>>>>

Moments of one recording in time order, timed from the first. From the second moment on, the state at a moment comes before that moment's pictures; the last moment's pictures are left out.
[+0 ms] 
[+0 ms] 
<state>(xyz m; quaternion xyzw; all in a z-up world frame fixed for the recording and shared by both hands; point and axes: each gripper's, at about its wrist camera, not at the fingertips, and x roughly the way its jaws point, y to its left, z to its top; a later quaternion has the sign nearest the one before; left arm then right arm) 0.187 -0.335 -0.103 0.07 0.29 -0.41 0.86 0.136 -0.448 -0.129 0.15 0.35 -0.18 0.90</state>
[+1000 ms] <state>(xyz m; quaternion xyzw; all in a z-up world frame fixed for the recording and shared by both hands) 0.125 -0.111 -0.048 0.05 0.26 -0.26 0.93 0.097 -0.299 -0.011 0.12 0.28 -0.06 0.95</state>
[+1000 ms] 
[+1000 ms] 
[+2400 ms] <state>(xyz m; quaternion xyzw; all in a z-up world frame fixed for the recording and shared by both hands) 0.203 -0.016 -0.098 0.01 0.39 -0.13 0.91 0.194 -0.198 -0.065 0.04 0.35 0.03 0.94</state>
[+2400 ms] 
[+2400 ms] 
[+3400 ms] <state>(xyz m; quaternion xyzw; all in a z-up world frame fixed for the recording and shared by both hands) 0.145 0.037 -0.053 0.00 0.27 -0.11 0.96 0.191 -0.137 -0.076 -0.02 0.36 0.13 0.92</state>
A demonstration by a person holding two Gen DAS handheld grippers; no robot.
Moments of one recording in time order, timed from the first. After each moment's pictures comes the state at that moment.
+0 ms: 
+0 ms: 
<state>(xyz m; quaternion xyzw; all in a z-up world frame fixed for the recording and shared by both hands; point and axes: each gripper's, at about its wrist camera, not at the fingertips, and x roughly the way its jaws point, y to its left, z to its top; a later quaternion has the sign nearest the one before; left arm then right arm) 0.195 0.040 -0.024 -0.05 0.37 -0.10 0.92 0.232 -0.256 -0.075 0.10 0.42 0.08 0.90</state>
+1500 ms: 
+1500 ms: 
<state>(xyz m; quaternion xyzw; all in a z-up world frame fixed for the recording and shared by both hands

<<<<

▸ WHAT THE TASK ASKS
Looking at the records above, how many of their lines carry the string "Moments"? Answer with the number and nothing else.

▸ ANSWER SPACE
2